I have one and like it. I was like you. Didn't want to spend a ton on something that would just sit in the closet. This is a very basic machine, but with some learning you can do a lot of designs. I mainly wanted to make sweaters so this worked well for me. I've made a couple of sweaters and it worked out well. The trouble I have is finding the time to stay with it. Right now I'm looking for a summer, short sleeved pullover style maybe in cotton.


----------



## kyriakoulla (Jul 11, 2011)

Very nicely done.


----------



## JeanneHolmes (May 4, 2011)

It's a lovely sweater. Congratulations for a job well done.


----------



## Irish maggie (May 11, 2011)

Great job and nice pattern, Good Luck :thumbup:


----------



## 30Knitter (Apr 9, 2012)

Beautiful sweater.
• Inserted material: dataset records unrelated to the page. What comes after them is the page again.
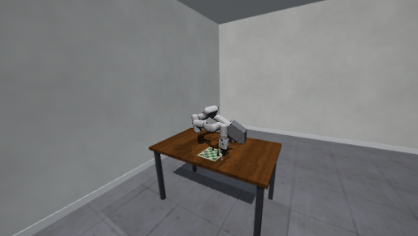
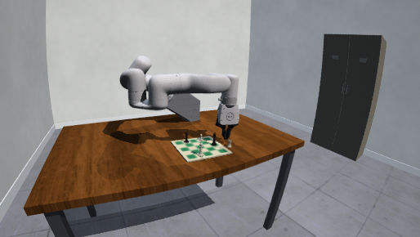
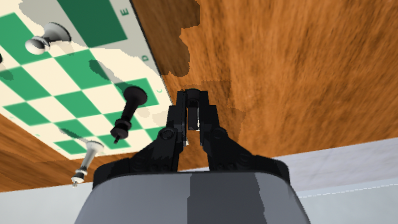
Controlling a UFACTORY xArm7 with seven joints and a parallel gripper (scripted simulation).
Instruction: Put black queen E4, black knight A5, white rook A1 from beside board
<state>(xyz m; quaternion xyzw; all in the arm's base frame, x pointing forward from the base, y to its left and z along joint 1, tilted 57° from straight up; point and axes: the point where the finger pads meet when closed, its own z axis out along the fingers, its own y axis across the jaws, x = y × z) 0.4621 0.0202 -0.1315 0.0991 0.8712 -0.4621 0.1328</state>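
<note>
Now: hand 40 mm short of the white rook and 40 mm above it. From my hand the other things lie so: cream board 140 mm to the right, 50 mm below, 10 mm behind; then black knight 10 mm below; then black queen 70 mm to the right, 20 mm below, 10 mm behind.
</note>
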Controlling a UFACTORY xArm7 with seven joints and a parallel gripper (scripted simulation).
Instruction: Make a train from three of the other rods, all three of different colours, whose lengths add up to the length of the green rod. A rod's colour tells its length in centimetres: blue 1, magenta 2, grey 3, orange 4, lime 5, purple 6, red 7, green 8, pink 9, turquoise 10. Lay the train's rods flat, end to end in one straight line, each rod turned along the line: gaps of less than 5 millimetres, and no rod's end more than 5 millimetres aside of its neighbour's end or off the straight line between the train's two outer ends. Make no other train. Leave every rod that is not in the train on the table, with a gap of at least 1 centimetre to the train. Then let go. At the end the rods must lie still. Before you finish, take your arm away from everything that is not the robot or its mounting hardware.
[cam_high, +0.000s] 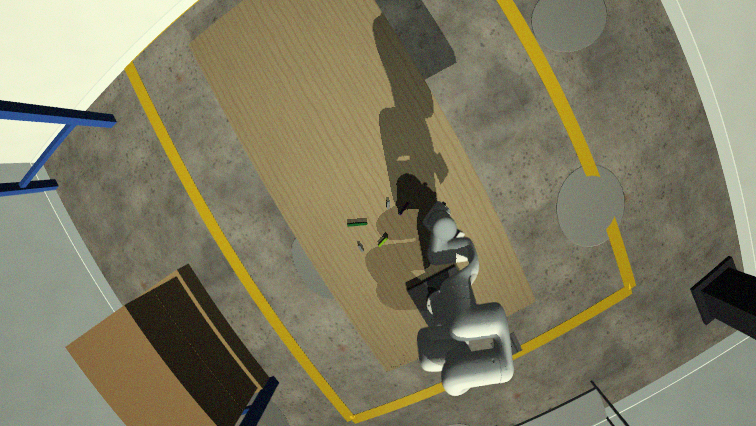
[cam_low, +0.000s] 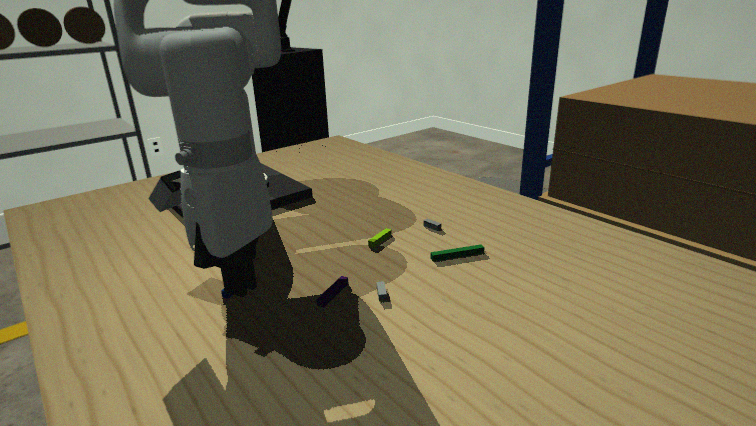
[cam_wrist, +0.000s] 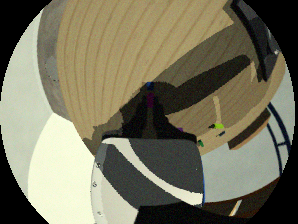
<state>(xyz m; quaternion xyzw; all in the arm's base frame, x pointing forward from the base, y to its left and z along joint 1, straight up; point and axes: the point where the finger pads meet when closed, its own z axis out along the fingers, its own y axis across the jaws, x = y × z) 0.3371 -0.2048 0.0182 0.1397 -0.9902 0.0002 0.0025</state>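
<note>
Right now my hand is 1 cm past the magenta rod and 2 cm above it. Also, from my hand: lime rod (2 cm ahead, 23 cm to the left, 3 cm below); then purple rod (8 cm ahead, 8 cm to the left, 3 cm below); then blue rod (2 cm behind, 1 cm to the right, 3 cm below).
</note>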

Love the lace you put on the sleeves.


----------



## MinnieMouse (Mar 29, 2013)

Love it!


----------



## CeliaAgnus (Jun 22, 2013)

Wow,Wow and double wow. Can't wait until I can just knit a scarf.............
Just beautiful. How talented you all are.
Celia


----------



## CeliaAgnus (Jun 22, 2013)

Wow,Wow and double wow. Can't wait until I can just knit a scarf.............
Just beautiful. How talented you all are.
Celia


----------



## JulieW8 (Oct 18, 2012)

Very nice!


----------



## rhomin (Oct 8, 2013)

You would feel instantly cheerful wearing that colour! I love the lace panel on the sleeves, really pretty idea. Love the entire design I should say but it was the sleeves that I thought were totally different to anything I've seen before. Well done you producing a unique item like that.


----------



## sagkg (Jun 3, 2012)

Fabulous! I'm still a beginner, but I like to collect ideas for the future. Thanks!


----------



## sagkg (Jun 3, 2012)

Fabulous! I'm still a beginner, but I like to collect ideas for the future. Thanks!


----------



## sross512004 (Mar 4, 2011)

Beautiful work. The color is very pretty. Great job. :thumbup: :thumbup:


----------



## Ellie in Houston (Mar 10, 2011)

Daisy Mae - How did you do your ribbing - is so different? Thanks, Ellie


----------



## Daisy Mae (Dec 7, 2012)

Hi Ellie
I'm working on an LK140 (which I think is a prehistoric) LK150, same thing, just 10 less needles and therefore have no ribber. So I e-cast on the stitches, knitted the number of rows for the ribbing, then unraveled every third needle and reknitted them. It leaves kind of a scalloped edge which is kind of pretty. The one thing I should have done different is set the tension a little tighter for the ribbing. Live and learn!


----------



## Ellie in Houston (Mar 10, 2011)

Thanks DM - I will try it. You did a great job on that sweater. Can't wear long sleeves in our climate. Thanks for the help. Ellie


----------



## Weegie (Sep 1, 2012)

Beautiful sweater! Great job and such a nice colour!


----------